WORK INSTRUCTIONS
Copy out each line of the data below in which "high" appears.
○ ○ ○ ○ ○ ○ ○
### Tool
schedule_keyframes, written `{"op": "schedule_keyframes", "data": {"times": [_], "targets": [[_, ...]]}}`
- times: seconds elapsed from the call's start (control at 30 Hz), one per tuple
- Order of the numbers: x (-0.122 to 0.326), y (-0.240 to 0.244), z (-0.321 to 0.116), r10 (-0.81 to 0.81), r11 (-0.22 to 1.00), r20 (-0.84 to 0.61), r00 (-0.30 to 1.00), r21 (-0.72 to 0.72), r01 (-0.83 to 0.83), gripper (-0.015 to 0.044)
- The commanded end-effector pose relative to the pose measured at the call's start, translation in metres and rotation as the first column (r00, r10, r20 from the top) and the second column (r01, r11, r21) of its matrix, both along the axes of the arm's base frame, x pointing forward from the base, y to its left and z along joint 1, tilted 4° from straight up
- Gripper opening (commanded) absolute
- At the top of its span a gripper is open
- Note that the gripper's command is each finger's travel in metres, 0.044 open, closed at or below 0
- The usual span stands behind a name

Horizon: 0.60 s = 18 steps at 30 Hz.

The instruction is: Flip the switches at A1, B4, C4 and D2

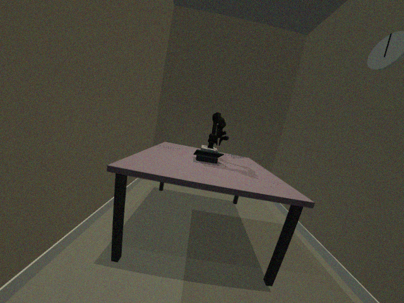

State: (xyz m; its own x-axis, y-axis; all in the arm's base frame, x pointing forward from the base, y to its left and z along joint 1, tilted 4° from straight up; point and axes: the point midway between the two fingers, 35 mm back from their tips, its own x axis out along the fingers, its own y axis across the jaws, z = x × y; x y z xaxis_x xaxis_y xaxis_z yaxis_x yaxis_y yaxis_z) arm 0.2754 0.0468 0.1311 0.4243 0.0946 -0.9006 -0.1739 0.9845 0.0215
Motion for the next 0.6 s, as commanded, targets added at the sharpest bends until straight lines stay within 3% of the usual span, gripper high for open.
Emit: {"op": "schedule_keyframes", "data": {"times": [0.0,0.57], "targets": [[0.013,0.012,-0.005,-0.014,1.0,0.029,0.999,-0.006,0.014,0.0],[0.032,0.016,-0.04,-0.014,1.0,0.005,1.0,-0.011,0.014,0.0]]}}
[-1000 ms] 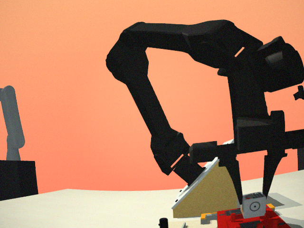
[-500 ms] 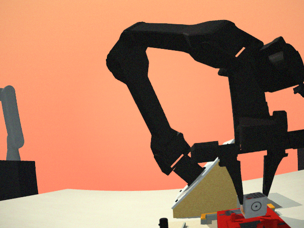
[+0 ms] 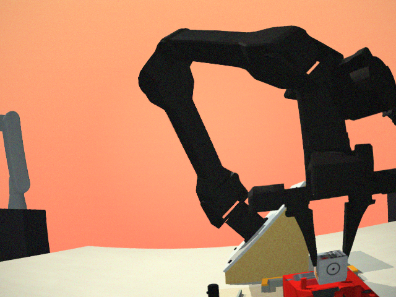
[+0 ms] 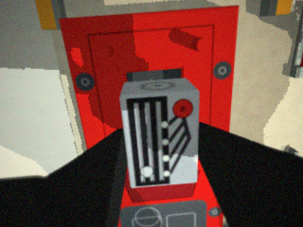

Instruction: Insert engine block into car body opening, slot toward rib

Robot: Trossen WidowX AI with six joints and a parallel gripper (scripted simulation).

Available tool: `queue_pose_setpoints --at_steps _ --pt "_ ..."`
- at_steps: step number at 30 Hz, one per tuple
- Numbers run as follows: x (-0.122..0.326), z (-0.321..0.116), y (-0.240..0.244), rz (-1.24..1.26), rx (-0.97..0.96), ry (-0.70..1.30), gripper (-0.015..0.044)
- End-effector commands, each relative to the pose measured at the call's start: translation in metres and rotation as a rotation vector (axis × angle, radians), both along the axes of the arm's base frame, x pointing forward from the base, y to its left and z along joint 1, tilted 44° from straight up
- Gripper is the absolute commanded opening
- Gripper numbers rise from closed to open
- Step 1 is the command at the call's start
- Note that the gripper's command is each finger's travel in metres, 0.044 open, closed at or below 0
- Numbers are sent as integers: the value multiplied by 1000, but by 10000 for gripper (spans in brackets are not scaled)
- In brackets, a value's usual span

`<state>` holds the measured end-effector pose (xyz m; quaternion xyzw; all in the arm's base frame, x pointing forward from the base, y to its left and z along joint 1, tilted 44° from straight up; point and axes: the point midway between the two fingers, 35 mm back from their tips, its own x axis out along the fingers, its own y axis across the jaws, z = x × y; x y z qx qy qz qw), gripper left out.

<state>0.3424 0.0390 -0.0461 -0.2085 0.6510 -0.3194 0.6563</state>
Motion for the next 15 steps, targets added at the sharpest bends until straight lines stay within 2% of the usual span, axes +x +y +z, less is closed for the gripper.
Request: queue_pose_setpoints --at_steps 1,15 --pt "0 -1 1 -43 2 -40 158" --pt "0 0 1 -33 3 -30 158"
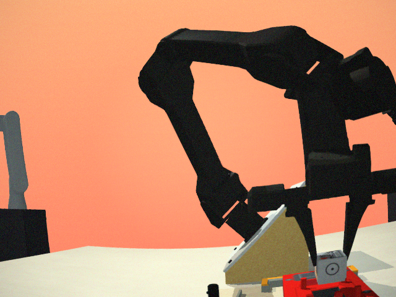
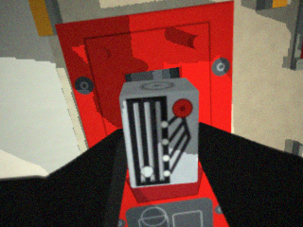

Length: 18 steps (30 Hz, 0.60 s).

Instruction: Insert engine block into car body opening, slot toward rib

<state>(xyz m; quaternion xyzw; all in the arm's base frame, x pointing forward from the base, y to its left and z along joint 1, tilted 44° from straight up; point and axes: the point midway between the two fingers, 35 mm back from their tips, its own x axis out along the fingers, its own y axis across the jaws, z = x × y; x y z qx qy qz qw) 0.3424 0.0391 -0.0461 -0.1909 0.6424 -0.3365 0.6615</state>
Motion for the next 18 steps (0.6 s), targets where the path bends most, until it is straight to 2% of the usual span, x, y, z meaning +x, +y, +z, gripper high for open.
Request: queue_pose_setpoints --at_steps 1,10,18 --pt "0 0 1 15 6 16 158" --pt "0 0 0 166 17 159 158" --pt "0 0 0 74 10 71 158"
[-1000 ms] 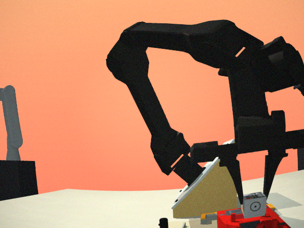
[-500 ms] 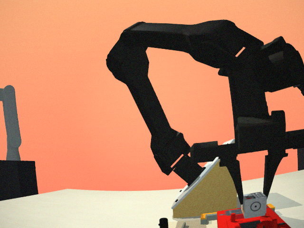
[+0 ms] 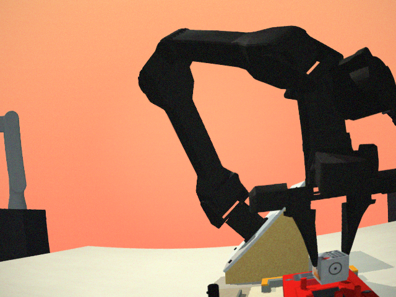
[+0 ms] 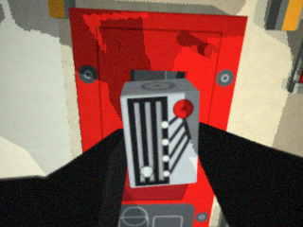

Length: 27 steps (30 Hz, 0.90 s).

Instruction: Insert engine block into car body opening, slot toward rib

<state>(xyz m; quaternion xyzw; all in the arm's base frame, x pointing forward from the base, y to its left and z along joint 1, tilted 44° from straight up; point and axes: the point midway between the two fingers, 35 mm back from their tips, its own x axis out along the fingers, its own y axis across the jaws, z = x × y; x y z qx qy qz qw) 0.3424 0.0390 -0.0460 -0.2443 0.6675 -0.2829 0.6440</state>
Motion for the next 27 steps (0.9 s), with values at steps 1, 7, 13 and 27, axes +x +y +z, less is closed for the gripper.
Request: queue_pose_setpoints --at_steps 1,7,13,27 --pt "0 0 1 -68 0 -63 158" --pt "0 0 0 -197 -9 -185 158" --pt "0 0 1 -168 -7 -157 158" --pt "0 0 1 41 8 42 158"
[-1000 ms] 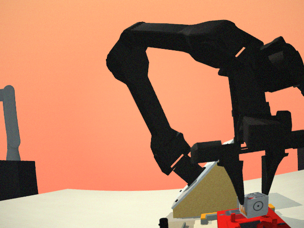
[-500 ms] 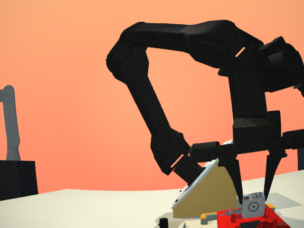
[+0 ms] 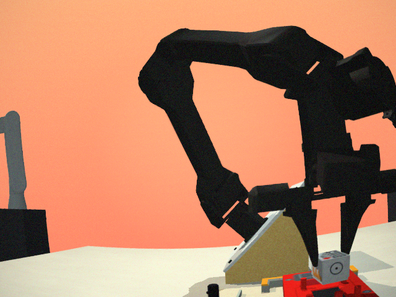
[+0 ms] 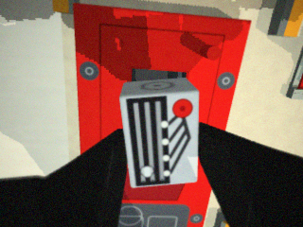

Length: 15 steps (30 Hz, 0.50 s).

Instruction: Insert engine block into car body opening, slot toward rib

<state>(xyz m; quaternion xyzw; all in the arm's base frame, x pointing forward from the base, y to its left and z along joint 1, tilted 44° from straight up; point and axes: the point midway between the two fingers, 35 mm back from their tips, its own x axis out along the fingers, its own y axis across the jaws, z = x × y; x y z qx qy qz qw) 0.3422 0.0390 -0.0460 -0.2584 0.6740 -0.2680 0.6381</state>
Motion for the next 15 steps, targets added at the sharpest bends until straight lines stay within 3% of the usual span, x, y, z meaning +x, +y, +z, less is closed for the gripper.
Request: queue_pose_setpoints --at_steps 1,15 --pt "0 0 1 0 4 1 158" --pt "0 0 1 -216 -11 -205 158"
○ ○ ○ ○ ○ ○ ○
WRITTEN ANSWER
Motion for the next 0.6 s, as commanded, targets added at the sharpest bends until straight lines stay within 3% of the usual span, gripper high for open.
Motion for the next 18 steps (0.6 s), targets where the path bends most, until it is straight to 2% of the usual span, x, y, z meaning +x, +y, +z, gripper high for open.

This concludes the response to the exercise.